### EXERCISE DESCRIPTION
Give an exact copy of the data that follows, but none of its pictures.
⁂
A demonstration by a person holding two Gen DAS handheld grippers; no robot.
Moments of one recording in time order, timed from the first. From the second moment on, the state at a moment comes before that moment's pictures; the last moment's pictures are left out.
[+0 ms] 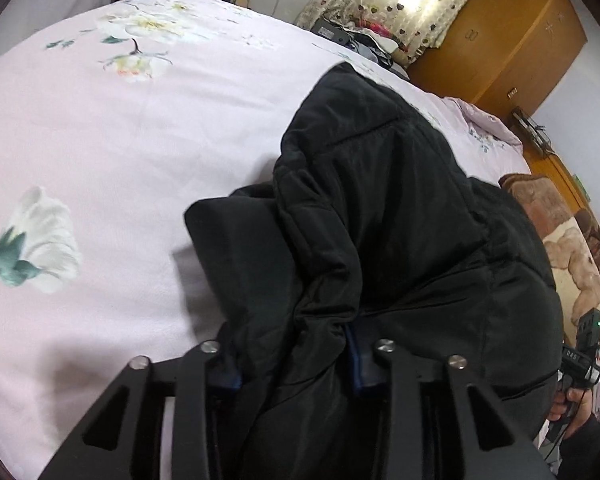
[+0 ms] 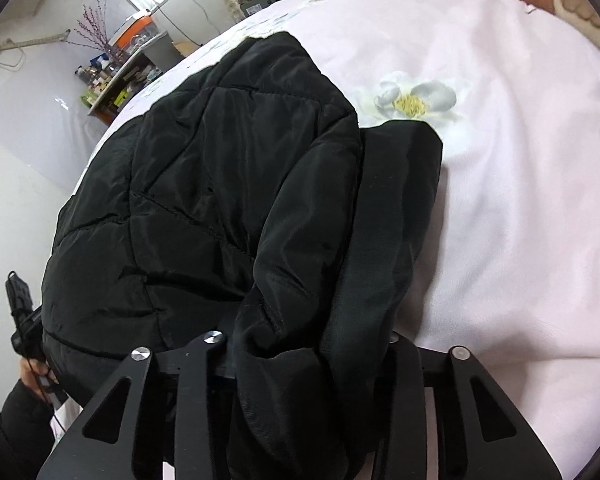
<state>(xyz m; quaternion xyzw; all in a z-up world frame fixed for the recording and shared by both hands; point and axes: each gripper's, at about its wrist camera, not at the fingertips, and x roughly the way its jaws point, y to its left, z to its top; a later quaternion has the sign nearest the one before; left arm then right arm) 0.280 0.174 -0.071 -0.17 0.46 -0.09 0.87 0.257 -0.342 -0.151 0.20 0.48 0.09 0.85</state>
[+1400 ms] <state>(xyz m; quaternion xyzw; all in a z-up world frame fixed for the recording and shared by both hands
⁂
### EXPECTED ANSWER
A demonstration by a person holding two Gen DAS handheld grippers; no robot.
Moments of one recording in time order, timed from the first. From the second moment on, the state at a moment comes before that moment's pictures; the last moment's pictures are left out.
[+0 ms] 
[+0 ms] 
<state>(xyz m; quaternion xyzw; all in a z-up world frame fixed for the recording and shared by both hands; point and axes: each gripper's, at about its wrist camera, not at the fingertips, and x roughly the way its jaws point, y to its left, z to its top; a later quaternion has the sign nearest the one before; left arm then right arm) 0.280 0.174 -0.071 -0.17 0.46 -0.09 0.87 0.257 -0.342 -0.151 0.20 0.48 0.09 0.85</state>
[+1400 ms] <state>(xyz m; quaternion xyzw; all in a z-up world frame fixed for the recording and shared by both hands

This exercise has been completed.